● Problem to solve: Return every entry exactly, except for any pictures.

(Data items)
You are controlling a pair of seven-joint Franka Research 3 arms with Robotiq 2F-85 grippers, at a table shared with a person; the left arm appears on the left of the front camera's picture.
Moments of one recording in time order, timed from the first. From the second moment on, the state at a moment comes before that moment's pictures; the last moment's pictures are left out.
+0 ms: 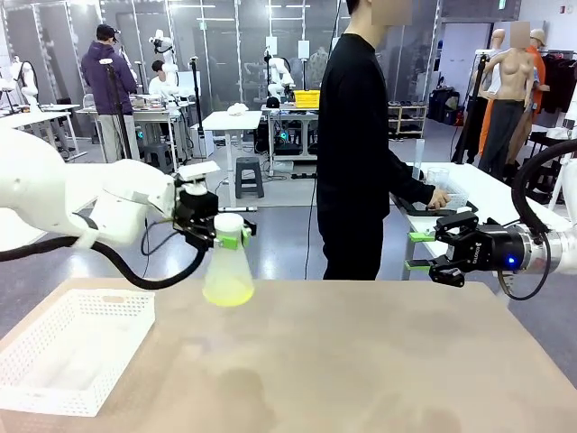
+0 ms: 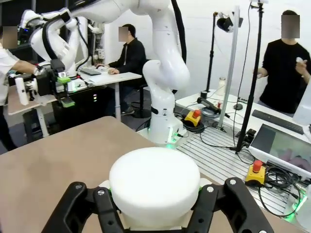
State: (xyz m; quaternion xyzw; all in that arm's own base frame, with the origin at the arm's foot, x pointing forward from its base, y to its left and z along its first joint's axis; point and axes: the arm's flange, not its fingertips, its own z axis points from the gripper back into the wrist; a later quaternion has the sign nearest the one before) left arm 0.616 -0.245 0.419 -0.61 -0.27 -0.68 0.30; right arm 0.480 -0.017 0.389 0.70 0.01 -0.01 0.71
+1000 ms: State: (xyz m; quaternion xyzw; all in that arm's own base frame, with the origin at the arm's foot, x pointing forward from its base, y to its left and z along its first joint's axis) left arm 0.588 0.015 0.421 -0.50 -0.45 -0.59 0.45; right arm 0.480 -0.018 0.389 0.70 0.01 -0.01 0.71
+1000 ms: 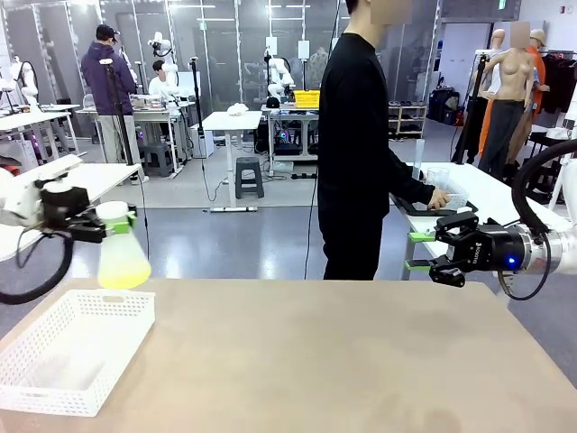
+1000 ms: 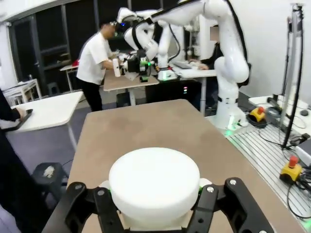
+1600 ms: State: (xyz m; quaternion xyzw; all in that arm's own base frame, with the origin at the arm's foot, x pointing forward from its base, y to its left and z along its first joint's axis) left arm 0.521 0.094 0.365 -0.48 -0.50 -0.53 0.50; right arm 0.480 -0.018 0.389 0.70 0.01 -0.01 0.71
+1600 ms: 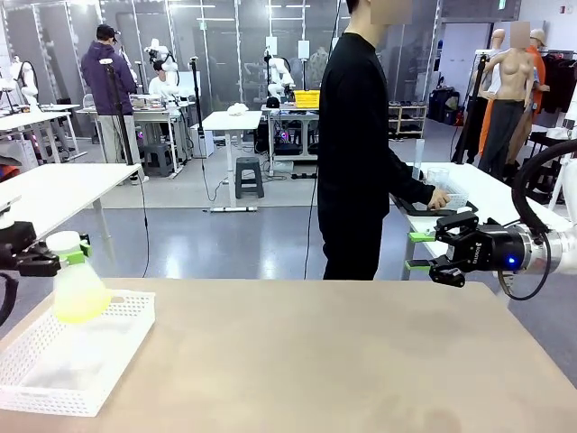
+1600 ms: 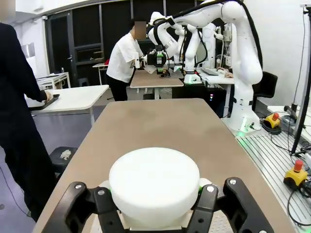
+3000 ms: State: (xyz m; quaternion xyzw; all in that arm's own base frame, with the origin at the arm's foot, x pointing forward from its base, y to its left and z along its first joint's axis) left arm 0.538 0.101 0.272 -0.51 -0.49 -0.51 0.49; right arm 0.480 -0.018 0.389 0.70 0.01 -0.01 0.71
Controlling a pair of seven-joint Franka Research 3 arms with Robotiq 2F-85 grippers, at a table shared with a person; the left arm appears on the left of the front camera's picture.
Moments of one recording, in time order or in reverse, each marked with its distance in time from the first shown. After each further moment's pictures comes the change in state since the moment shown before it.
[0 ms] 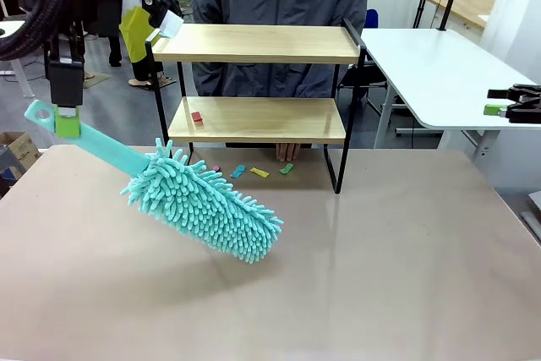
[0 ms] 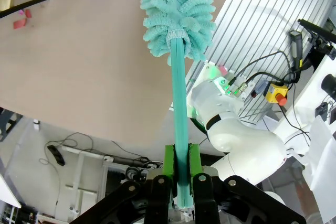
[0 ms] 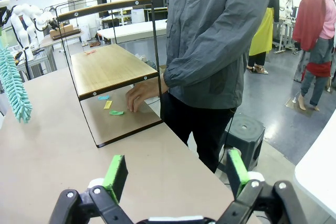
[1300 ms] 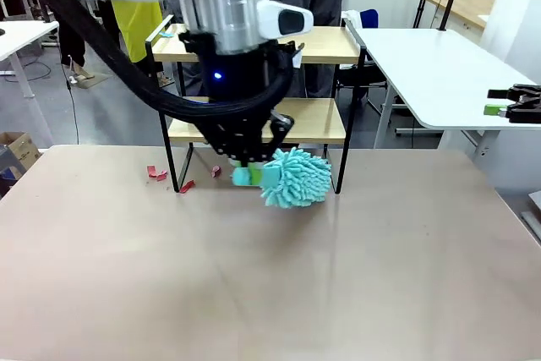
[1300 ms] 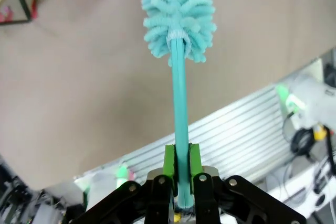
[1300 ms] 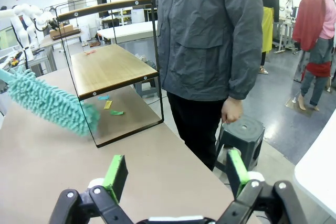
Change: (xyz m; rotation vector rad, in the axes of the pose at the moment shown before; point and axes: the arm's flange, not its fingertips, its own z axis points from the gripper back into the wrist) left arm 0.171 -0.070 -0.050 -0.087 -0.355 0.699; right arm 0.000 0.000 0.000 0.000 0.000 0.000
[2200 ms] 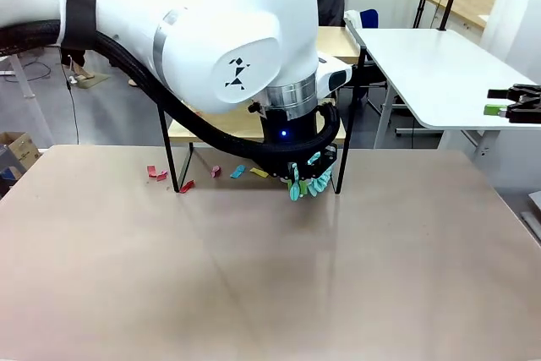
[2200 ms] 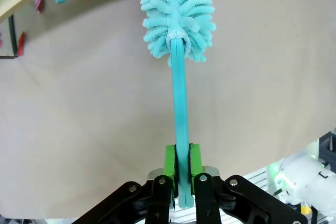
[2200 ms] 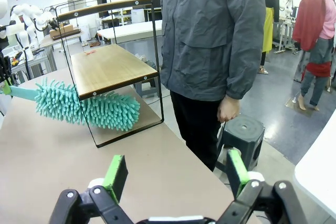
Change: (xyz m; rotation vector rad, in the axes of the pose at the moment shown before) left arm 0.041 -0.033 -0.074 0.024 -0.218 0.144; right arm 0.000 0.000 0.000 0.000 0.000 0.000
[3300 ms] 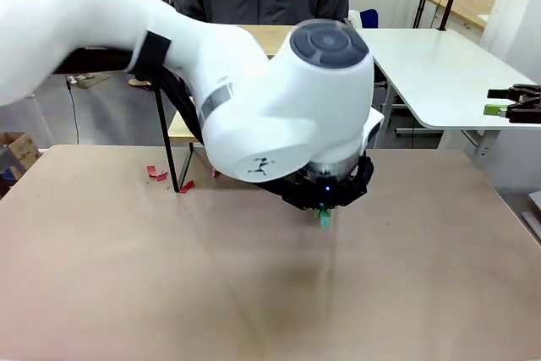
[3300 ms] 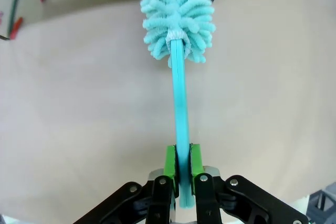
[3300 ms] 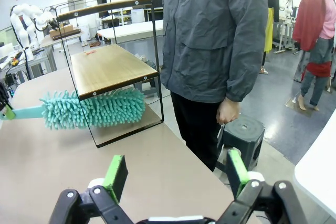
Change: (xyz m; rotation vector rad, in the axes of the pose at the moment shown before) left arm -0.036 -0.053 -0.065 0.056 -0.206 0.192; right arm 0.000 0.000 0.000 0.000 0.000 0.000
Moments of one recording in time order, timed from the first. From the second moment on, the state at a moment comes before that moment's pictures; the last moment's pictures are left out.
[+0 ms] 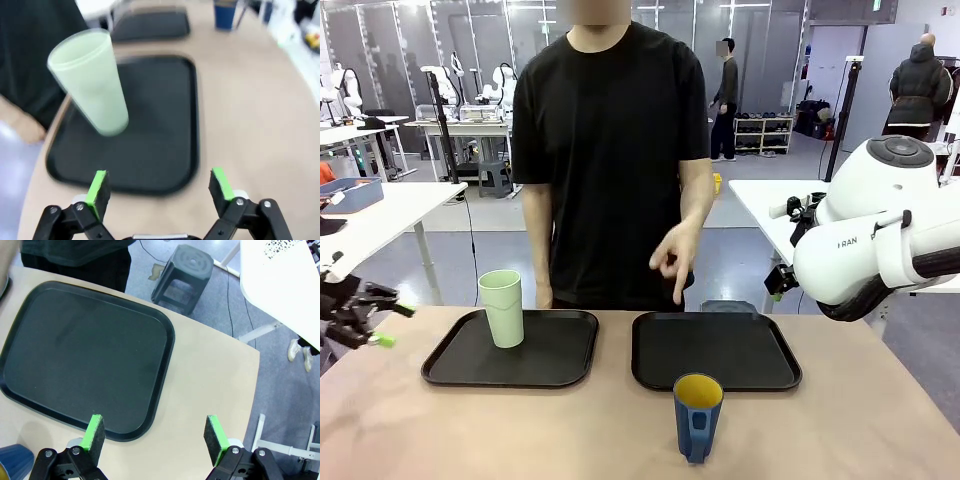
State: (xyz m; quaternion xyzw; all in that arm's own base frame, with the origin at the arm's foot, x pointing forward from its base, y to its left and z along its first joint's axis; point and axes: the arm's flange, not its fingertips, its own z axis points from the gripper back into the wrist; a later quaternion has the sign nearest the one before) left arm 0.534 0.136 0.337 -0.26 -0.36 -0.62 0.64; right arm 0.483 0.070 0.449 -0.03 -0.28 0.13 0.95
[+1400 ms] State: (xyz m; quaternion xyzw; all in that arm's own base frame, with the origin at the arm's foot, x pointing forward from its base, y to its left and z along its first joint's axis) left arm 0.462 0.107 0.352 -0.13 -0.13 -0.60 0.78; right arm 0.481 0.076 0.448 -0.04 -0.28 0.17 0.95
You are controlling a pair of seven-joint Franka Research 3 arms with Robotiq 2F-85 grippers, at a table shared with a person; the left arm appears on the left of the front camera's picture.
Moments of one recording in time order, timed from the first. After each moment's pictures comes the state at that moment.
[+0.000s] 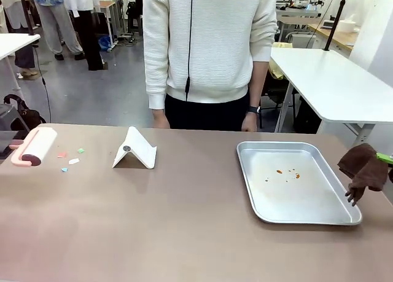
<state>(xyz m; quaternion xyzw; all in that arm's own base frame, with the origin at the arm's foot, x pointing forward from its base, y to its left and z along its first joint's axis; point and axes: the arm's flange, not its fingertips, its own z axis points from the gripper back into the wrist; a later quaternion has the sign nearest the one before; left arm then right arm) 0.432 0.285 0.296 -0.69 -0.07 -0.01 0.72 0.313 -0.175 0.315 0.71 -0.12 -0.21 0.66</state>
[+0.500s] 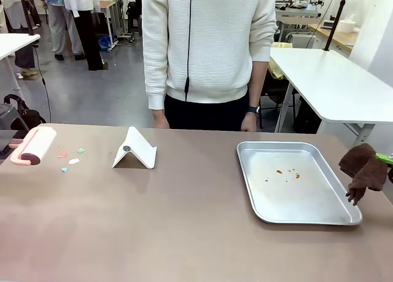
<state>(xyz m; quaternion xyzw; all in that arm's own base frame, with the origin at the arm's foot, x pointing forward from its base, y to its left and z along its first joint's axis) 0.429 0.285 0.303 -0.68 -0.07 -0.03 0.73 0.312 -0.174 0.319 0.71 -0.11 -0.20 0.67</state>
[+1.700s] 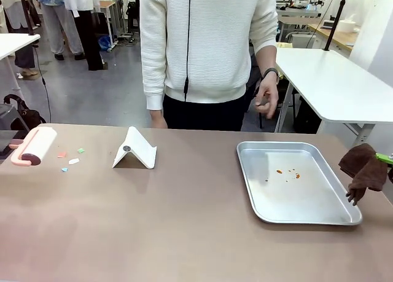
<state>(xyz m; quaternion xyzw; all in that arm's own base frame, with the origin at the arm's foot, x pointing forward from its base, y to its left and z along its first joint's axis) 0.428 0.284 0.301 -0.68 -0.07 -0.03 0.73 0.312 -0.174 0.319 0.70 -0.11 -0.20 0.67</state>
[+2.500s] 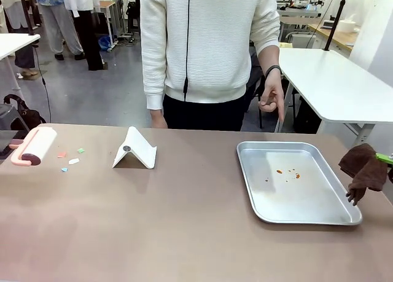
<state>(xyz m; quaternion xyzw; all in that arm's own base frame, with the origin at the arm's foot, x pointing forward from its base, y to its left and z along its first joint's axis) 0.428 0.284 0.301 -0.68 -0.07 -0.03 0.73 0.312 -0.174 0.319 0.70 -0.11 -0.20 0.67</state>
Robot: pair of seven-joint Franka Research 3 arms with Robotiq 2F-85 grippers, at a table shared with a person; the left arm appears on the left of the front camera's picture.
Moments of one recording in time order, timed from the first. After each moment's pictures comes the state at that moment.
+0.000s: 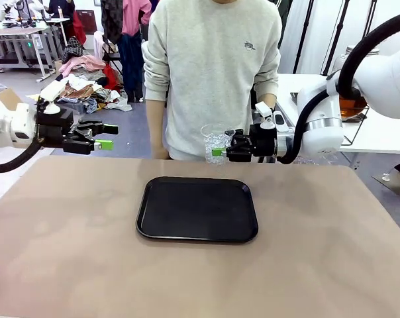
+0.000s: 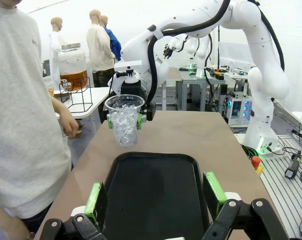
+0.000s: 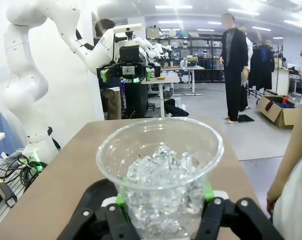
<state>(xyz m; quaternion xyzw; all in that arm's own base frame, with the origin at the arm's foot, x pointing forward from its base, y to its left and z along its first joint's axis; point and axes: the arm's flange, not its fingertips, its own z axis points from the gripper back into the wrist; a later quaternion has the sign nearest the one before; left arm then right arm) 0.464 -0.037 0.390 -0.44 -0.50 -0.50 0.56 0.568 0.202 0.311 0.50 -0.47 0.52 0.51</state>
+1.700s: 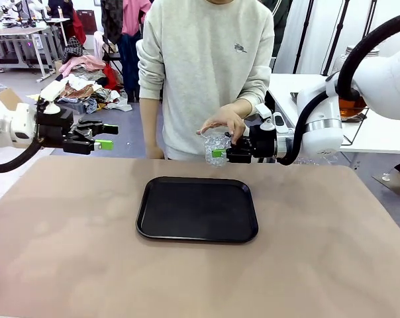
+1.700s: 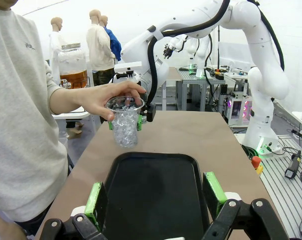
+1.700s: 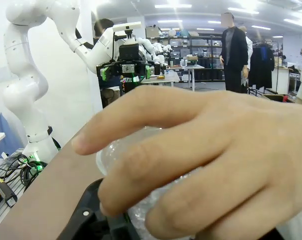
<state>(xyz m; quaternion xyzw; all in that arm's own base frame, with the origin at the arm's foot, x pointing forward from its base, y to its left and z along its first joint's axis) 0.464 -0.037 0.390 -0.44 -0.50 -0.50 0.56 0.567 0.202 0.308 0.50 -0.47 0.52 0.51</state>
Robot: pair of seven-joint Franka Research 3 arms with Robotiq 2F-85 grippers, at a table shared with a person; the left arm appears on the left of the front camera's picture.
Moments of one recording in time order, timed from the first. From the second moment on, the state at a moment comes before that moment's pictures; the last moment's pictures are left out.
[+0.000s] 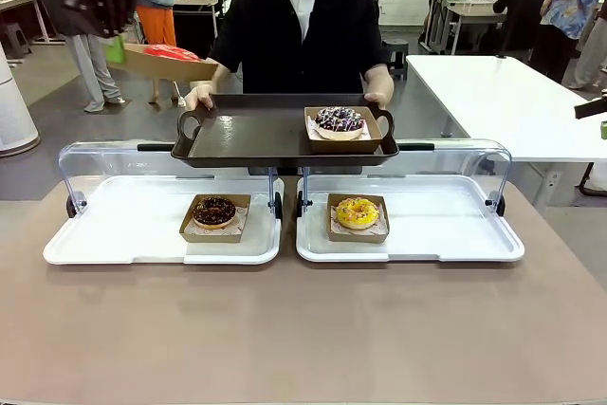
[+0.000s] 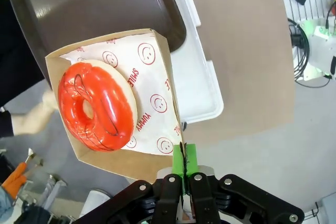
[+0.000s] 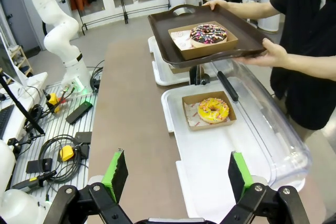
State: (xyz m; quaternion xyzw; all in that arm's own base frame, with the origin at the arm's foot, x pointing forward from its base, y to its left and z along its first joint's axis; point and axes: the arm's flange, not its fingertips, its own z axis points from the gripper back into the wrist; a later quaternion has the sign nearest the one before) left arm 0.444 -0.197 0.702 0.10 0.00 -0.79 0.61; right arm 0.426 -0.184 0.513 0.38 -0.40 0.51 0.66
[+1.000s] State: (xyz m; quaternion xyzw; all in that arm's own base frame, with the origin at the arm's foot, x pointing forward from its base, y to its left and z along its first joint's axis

● Answer to the exercise:
You are controlling a pair of seven-joint Franka Research 3 arms with Robotiq 2F-85 grippers, at a table shared with a person; the left arm appears on the left of the front camera's picture.
Moments of one recording in time order, timed from the first. From the second moment on, the state at a moment comes before that moment's pictures; the last moment's pictures are left out.
+0 ms: 
+0 ms: 
State: (xyz m; quaternion xyzw; all in that arm's own base frame, with the origin at the arm's foot, x pointing forward from its base, y to its left and z along its first joint's axis; point and axes: the arm's flange, not its fingertips, its own z axis points from the gripper back into the wrist; a later quaternion has the sign nearest the one before) left arm 0.616 -0.245 0.419 -0.61 -0.27 -0.68 0.30; right arm 0.480 -0.017 0.389 0.70 0.01 -0.01 0.71
+1000 ms: State: (xyz m; quaternion xyzw; all in that arm's own base frame, with the origin at the arm's foot, x pointing forward from its base, y to its left and z along its first joint's axis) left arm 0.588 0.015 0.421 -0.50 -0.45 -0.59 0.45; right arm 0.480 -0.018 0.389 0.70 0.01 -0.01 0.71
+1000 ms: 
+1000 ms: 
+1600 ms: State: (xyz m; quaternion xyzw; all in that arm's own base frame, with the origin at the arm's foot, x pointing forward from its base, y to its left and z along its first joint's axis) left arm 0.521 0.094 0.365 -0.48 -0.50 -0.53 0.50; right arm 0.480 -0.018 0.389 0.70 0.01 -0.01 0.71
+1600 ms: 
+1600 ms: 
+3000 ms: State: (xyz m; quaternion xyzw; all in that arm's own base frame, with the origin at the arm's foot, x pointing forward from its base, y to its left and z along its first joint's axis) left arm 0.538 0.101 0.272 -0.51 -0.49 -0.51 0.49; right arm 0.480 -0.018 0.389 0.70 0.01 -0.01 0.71
Controlling a pair of seven-joint Franka Research 3 arms with Robotiq 2F-85 grippers, at a table shared with a person; the left arm appears on the left of the front camera's picture.
Moments of one recording, in time order or in reverse, each marked with its distance in time from the first shown. After each further moment's pictures comes the change in state since the moment shown before it.
[0 ms] 
[0 ms] 
[0 ms] 
[1300 ms] 
[1300 ms] 
[1300 ms] 
Change: (xyz m; rotation vector rad, in the axes of the pose at the moment shown before; point and axes: the arm's flange, not its fingertips, its own z axis points from the gripper back into the wrist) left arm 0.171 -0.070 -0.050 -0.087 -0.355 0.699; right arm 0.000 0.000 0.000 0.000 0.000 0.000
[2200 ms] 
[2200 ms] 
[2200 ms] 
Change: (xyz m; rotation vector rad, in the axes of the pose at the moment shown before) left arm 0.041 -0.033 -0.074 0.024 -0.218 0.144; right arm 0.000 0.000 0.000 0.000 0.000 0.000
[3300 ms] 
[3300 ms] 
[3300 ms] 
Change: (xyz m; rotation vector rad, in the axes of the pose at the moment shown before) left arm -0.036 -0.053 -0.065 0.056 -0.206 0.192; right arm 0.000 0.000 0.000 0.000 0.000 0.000
Moments of one recording in time order, timed from the first. From the second moment on, the state at a moment comes before that moment's pictures; the last moment's pictures are left out.
[+0 ms] 
State: (xyz m; quaternion xyzw; all in that arm's own base frame, with the origin at the arm's foot, x pointing forward from its base, y to its left and z along its first joint's axis; point and axes: the arm's flange, not its fingertips, its own z axis points from the gripper back into the wrist; a later quaternion has the sign nearest the one before) left arm 0.534 0.136 0.337 -0.26 -0.36 -0.62 0.64; right arm 0.483 0.070 0.449 -0.03 -0.28 0.13 0.95
[+1400 ms] State: (xyz m; quaternion xyzw; all in that arm's own base frame, with the origin at the arm's foot, x pointing forward from its base, y to its left and z along its first joint's axis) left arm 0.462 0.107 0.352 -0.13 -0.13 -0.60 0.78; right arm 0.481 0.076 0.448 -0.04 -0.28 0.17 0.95
You are controlling a pair of seven-joint Franka Research 3 arms with Robotiq 2F-85 grippers, at a table shared with a person; the left arm appears on the left of the front camera's picture.
Moments of one recording in time order, timed from the first. After each moment's pictures comes the state at that moment.
[+0.000s] 
<state>(xyz m; quaternion xyzw; all in that arm's own base frame, with the origin at the arm's foot, x pointing forward from its base, y to its left and z along its first joint's axis; point and axes: the arm's flange, not its fingertips, its own z axis points from the gripper back into the wrist; a later quaternion has the sign nearest the one before; left arm then right arm) 0.432 0.285 0.296 -0.69 -0.07 -0.01 0.72 0.313 -0.175 0.315 0.71 -0.12 -0.21 0.66</state>
[+0.500s] 
<state>(xyz m; quaternion xyzw; all in that arm's own base frame, with the origin at the arm's foot, x pointing forward from its base, y to its left and z along its first joint's axis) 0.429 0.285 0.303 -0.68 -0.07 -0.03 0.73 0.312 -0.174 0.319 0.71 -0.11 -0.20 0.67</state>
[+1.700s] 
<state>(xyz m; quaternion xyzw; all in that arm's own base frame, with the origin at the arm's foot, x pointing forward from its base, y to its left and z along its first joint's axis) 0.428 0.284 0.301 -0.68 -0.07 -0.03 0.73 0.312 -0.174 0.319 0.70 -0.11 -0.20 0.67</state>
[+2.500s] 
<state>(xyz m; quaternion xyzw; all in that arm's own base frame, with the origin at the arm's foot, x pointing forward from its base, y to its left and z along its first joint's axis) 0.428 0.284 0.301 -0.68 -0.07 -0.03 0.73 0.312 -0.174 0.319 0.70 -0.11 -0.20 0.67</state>
Robot: pair of seven-joint Franka Research 3 arms with Robotiq 2F-85 grippers, at a table shared with a person; the left arm appears on the left of the front camera's picture.
Moments of one recording in time order, timed from the first. After each moment's pictures comes the state at that moment.
+0.000s: 
+0.000s: 
+0.000s: 
<state>(xyz m; quaternion xyzw; all in that arm's own base frame, with the origin at the arm's foot, x pointing forward from its base, y to its left and z along its first joint's axis; point and axes: the arm's flange, not its fingertips, its own z axis points from the gripper back into the wrist; a later quaternion has the sign nearest the one before; left arm then right arm) 0.464 -0.037 0.390 -0.44 -0.50 -0.50 0.56 0.568 0.202 0.311 0.50 -0.47 0.52 0.51</state>
+1.700s: 
+1.700s: 
+1.700s: 
<state>(xyz m; quaternion xyzw; all in that arm's own base frame, with the origin at the arm's foot, x pointing forward from its base, y to its left and z along its first joint's axis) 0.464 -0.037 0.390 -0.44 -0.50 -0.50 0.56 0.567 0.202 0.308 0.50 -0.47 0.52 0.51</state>
Robot: pair of seven-joint Franka Research 3 arms with Robotiq 2F-85 grippers, at a table shared with a person; the left arm appears on the left of the front camera's picture.
Moments of one recording in time order, timed from the first. From the second moment on, the state at a moment comes before that moment's pictures; the last moment's pictures are left out.
[+0.000s] 
[+0.000s] 
[+0.000s] 
State: (xyz m; quaternion xyzw; all in that arm's own base frame, with the origin at the arm's foot, x pointing forward from its base, y to its left and z along its first joint's axis; point and axes: the arm's flange, not its fingertips, its own z axis points from the gripper back into the wrist; a later quaternion has the sign nearest the one before) left arm 0.444 -0.197 0.702 0.10 0.00 -0.79 0.61; right arm 0.426 -0.184 0.513 0.38 -0.40 0.51 0.66
[+1.000s] State: (xyz m; quaternion xyzw; all in that arm's own base frame, with the origin at the arm's foot, x pointing forward from its base, y to its left and z along its first joint's axis

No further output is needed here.